The ironically entitled ‘silent cyber’ is making a lot of noise in the legal sector of late. Vanessa Cathie, Vice President of Global Cyber & Technology at Lockton Companies, explains what it is and if firms should be worried about it.
What is ‘silent cyber’?
Cyber risk is everywhere and as such threatens many lines of insurance. Elements of cyber cover have traditionally been found under policies for property, kidnap and ransom, as well as professional indemnity insurance (PII). However, the threat is not always affirmatively addressed within these policies. Insurers in non-cyber markets have not always fully considered the implications of cyber exposures, nor have they tackled the potential aggregation over their various types of policies.
This ‘silence’ in non-cyber policies does not necessarily mean cover is not there – just that it is not affirmative and coverage cannot be guaranteed, potentially leading to both coverage and claim reporting issues.
The growing size and sophistication of the standalone cyber market and increasing cyber attacks have been additional factors prompting a re-evaluation of cyber-specific risks over various lines of insurance.
Regulatory scrutiny by the Prudential Regulation Authority (PRA) into these risks, and the PRA’s requirement that insurers suitably identify, assess and manage their cyber liabilities, were factors in Lloyd’s issuing a mandate in July 2019 requiring Lloyd’s underwriters either to affirm or exclude cyber cover in various lines of insurance. Cyber cover should no longer remain ‘silent’.
Lloyd’s published a phased roll-out of the dates by which certain classes of insurance must comply. The rolling programmes began with first-party property damage on 1 January 2020 and it continues.
The roll-out applied to professional indemnity insurance policies as from 1 January this year, causing a flurry of activity. Essentially, PII policies should have ‘compliant’ provisions in place for all policies commencing on or after 1 January 2021 so that there is clarification if cyber cover is excluded or affirmed.
What does this mean for firms?
The insurance markets are responding to the Lloyd’s mandate in a variety of ways. Two leading insurance market bodies, the London Market Association (LMA) and International Underwriting Association (IUA), have drafted cyber clauses that many insurers are applying to PII policies. Although the choice of one clause over another does vary from insurer to insurer, the typical net effect is that cyber cover for some third-party liability arising from cyber-related triggers is now being excluded.
While there is no consistent response at this stage, one thing is clear: for many insureds, a professional indemnity policy will not renew as expiring.
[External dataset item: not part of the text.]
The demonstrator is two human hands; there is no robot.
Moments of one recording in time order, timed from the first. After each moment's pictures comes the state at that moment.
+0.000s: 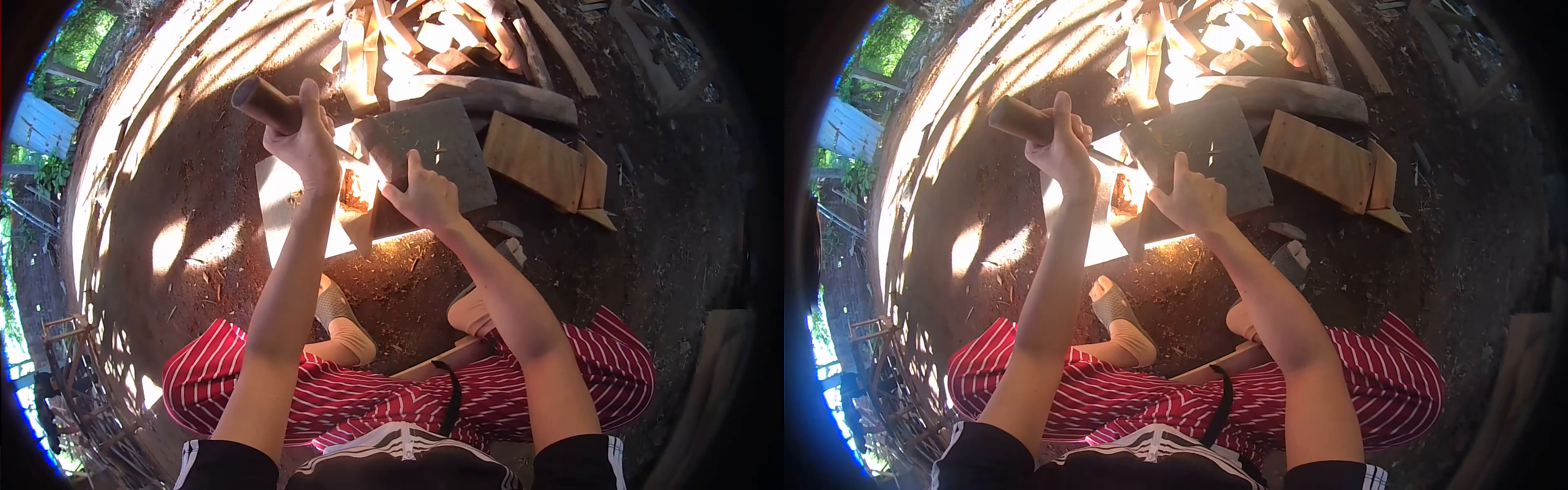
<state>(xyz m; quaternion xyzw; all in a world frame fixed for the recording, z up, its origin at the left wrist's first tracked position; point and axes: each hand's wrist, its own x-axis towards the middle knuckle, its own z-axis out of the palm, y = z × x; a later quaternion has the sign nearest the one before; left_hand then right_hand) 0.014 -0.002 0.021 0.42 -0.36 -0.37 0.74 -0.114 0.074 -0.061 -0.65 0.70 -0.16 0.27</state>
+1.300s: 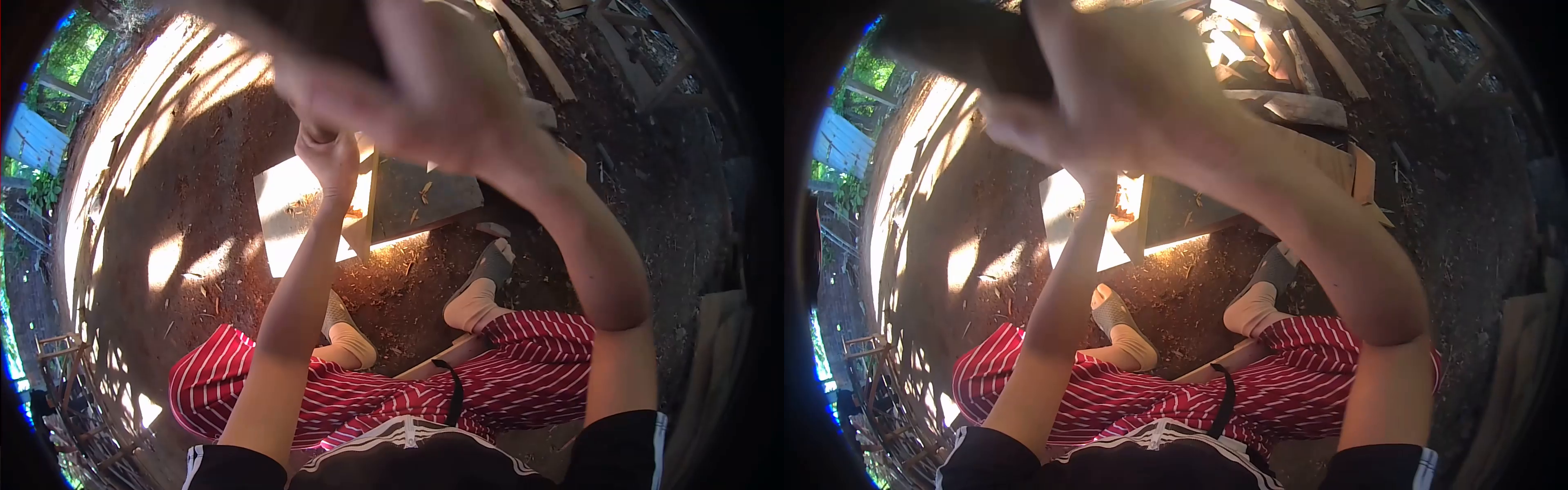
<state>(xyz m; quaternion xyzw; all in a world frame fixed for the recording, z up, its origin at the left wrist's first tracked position) 0.004 -0.001 -0.001 0.43 -0.50 -0.24 0.71 -0.123 0.055 0.189 -0.81 0.43 -0.39 0.10</state>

However, for law firms the situation is a little more complex.
The Solicitors Regulation Authority’s (SRA’s) Minimum Terms and Conditions (MTCs) will not necessarily entertain a cyber exclusion: to do so may be contrary to the broad ‘civil liability’ basis upon which the MTCs are based. Consequently, the SRA is considering adding a clause to the MTCs such that client losses caused by a cyber attack should be affirmed.
This change would bring the wording in line with the Lloyd’s mandate but rather than excluding cover, (as the LMA and IUA clauses seek to do), the SRA approach would clarify cover for cyber-related losses, providing assurances for law firms that cover remains, without altering the scope of the current level of consumer protection.
Until such time as the SRA has completed its review, the Lloyd’s mandate will not impact on the MTCs – at least to the extent of compulsory cover. Cover above the compulsory limit will likely be subject to a cyber endorsement upon renewal.
Analysing the cyber endorsement
If faced with a cyber endorsement, a close analysis of its implication will be critical. Consider the following:
1. Does it contravene the MTCs? Does it seek to exclude cover where the MTCs disallow this?
2. If the endorsement is affirmative in nature, is it affirming all cover or does it remain silent on some?
3. Are there new gaps in cover?
4. Does any gap in cover necessitate the purchase of a standalone cyber policy? The purchase of cyber insurance may no longer be deemed a ‘discretionary spend’.
5. If the law firm has existing cyber cover, is a reassessment of limits necessary?
Every scenario is different and each situation should be assessed on its facts. There are subtleties associated with many of the cyber endorsements which must be understood in order to make fully informed decisions on cyber risk. It is possible that certain coverages currently available will no longer be available.
The renewal process will take some time and early engagement with your broker is recommended.